Blum certainly unleashes a goodly measure of scorn on Couric, her handlers, and the network itself. But, in an interesting pivot, Blum goes beyond the momentary sin to bring a damning case against CBS. In short: it's not the plagiarism that's the problem, it's the lack of leadership.

  • CBS: "Ham-handed" again. CBS doesn't just have the Couric stink lingering in their front office, they've got the Imus stench as well. Blum doesn't entirely connect the dots, but he notes the hemming and hawing in both instances: the infighting on Imus, the sloppy way the Couric piece was labelled as being flawed due to "omission" rather than outright theft. Not to mention that Rathergate, and all its attendant mishegoss, is not far from anyone's mind.
  • Blum gets the "Web 2.0" angle precisely right as well--the essential ingredient to a good blog is authenticity. "But with the expansion of the blogosphere, where dueling networks routinely parlay the cult of personality into a weapon in the publicity war, it seems sad that Ms. Couric can't play the game by the same rules as her NBC counterpart Brian Williams does. Anyone who has ever read Mr. Williams's highly personal blog entries on the NBC News Web site knows he wrote them himself."
  • Thus, this goes beyond mere content. Rudderless CBS, alist in the seas of e-media, end up looking like bunglers. Who's running the technology show? Who's giving the orders, where these blogs are concerned, and are they clear on concept? Is there a codified e-media approach at work at CBS, or is it nothing more than slapped together frippery? Not to mention: what sort of message does this send to shareholders?

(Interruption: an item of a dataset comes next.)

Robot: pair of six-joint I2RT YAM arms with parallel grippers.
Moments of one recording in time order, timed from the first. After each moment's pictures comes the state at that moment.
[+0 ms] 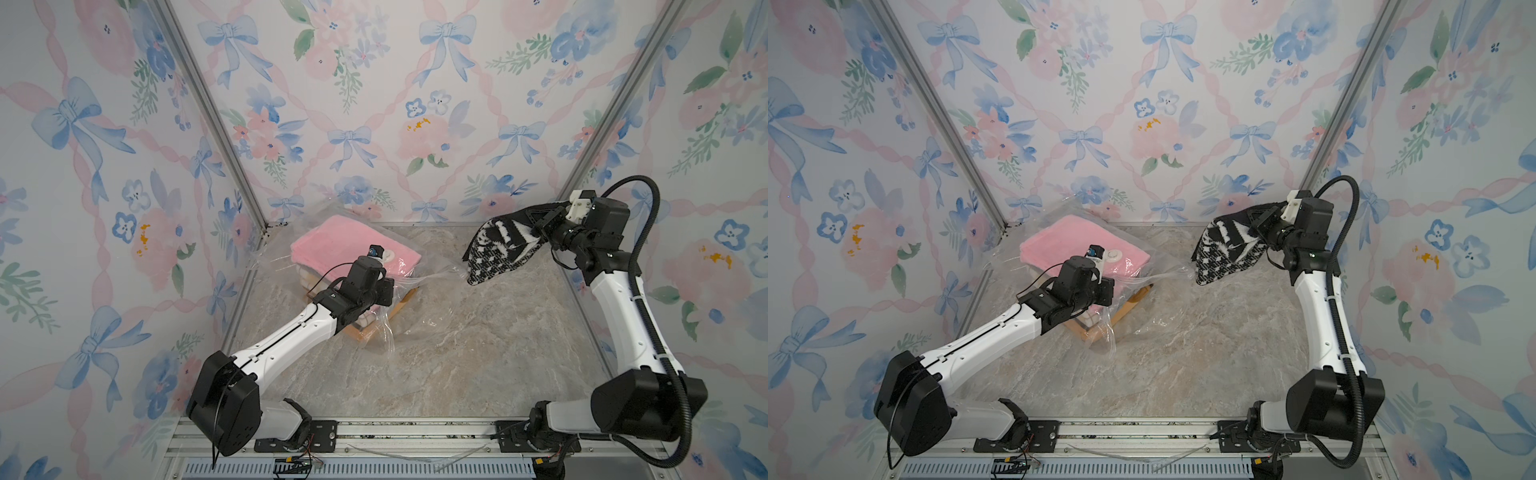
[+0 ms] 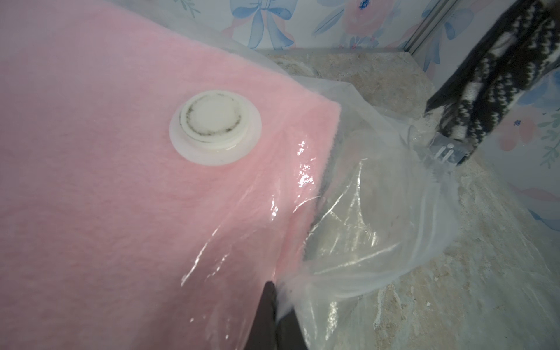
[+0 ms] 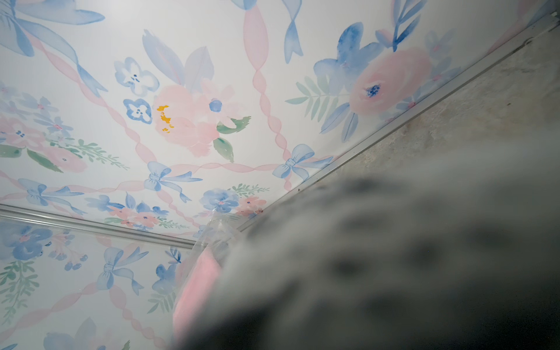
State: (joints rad) left arm -0.61 1.36 1.01 -0.28 -0.09 -0.34; right arm -0.16 1.46 1.44 -0.31 -0.48 0.79
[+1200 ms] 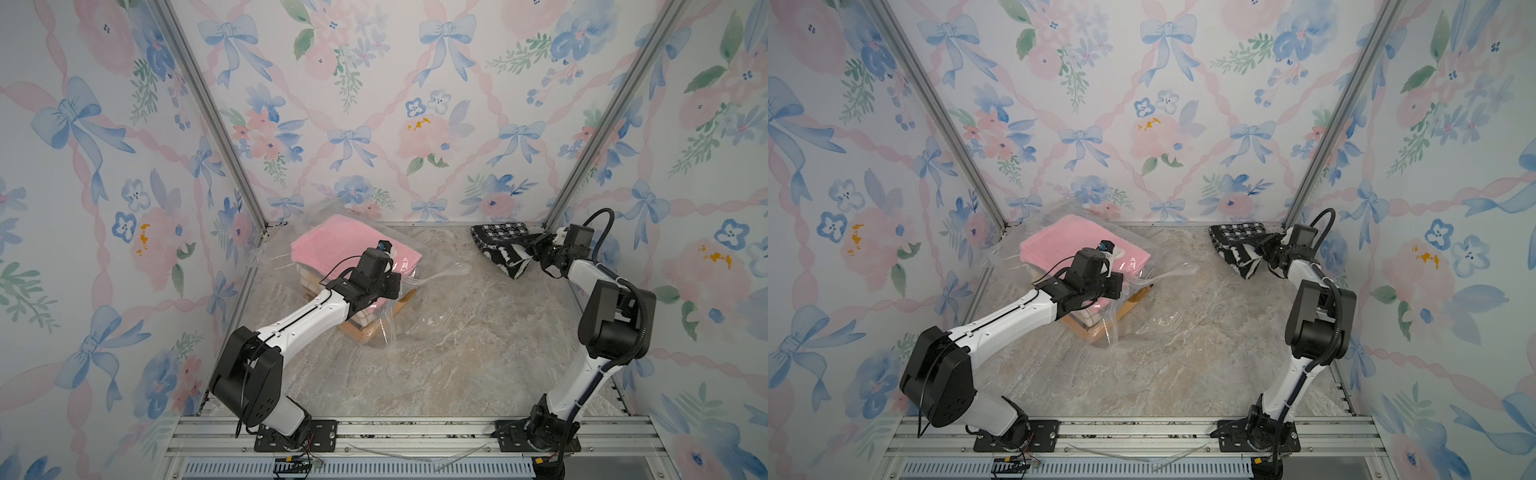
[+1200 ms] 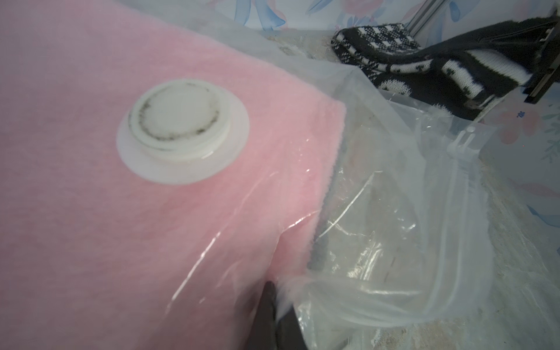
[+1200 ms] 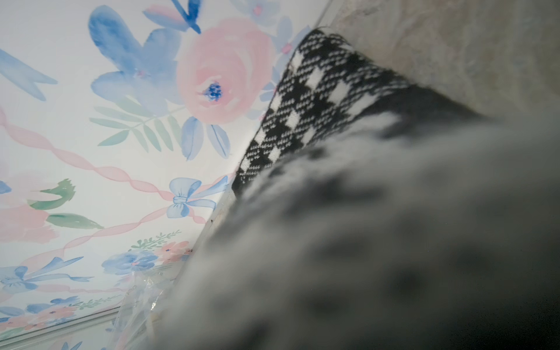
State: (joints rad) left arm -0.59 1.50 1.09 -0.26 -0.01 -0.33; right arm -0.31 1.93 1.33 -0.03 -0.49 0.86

  • Couric: writer or reader? Citing examples of Couric's less-than-stellar grasp of the written word, Blum comes tantalizingly close to asking the question outright--who was in charge of evaluating Couric's off-camera abilities? Who was in charge of oversight? If it was the fired producer, Melissa McNamara, to what extent is she culpable? Did she literally lift Zaslow's words off of his page and onto Couric's blog? If she didn't, who did? And what does this say about the quality of McNamara's colleagues?

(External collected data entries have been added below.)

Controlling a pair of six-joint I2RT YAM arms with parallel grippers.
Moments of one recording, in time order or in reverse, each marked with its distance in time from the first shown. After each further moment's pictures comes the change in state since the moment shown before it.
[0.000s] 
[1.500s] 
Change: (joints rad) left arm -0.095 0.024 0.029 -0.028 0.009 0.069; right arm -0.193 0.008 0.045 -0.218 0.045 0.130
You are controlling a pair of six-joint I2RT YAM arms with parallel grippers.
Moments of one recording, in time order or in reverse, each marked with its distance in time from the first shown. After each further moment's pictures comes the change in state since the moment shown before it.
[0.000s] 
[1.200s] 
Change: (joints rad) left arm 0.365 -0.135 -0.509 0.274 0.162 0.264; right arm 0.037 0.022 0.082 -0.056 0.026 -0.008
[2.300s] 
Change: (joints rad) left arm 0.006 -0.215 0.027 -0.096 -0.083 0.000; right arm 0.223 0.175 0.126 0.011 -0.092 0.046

While a bit scattered, and, as cited above, sometimes lacking in those "close the circle" moments, Blum's piece is a necessary debate-changer, moving beneath the surface crime and getting right into the befouled DNA of a reeling news outfit. As for Couric, Blum stops short of a full evisceration, but he hammers home a wise warning: if Couric wants to salvage her reputation and keep CBS News in the game, it's incumbent on her to fill what appears to be a gaping leadership vacuum.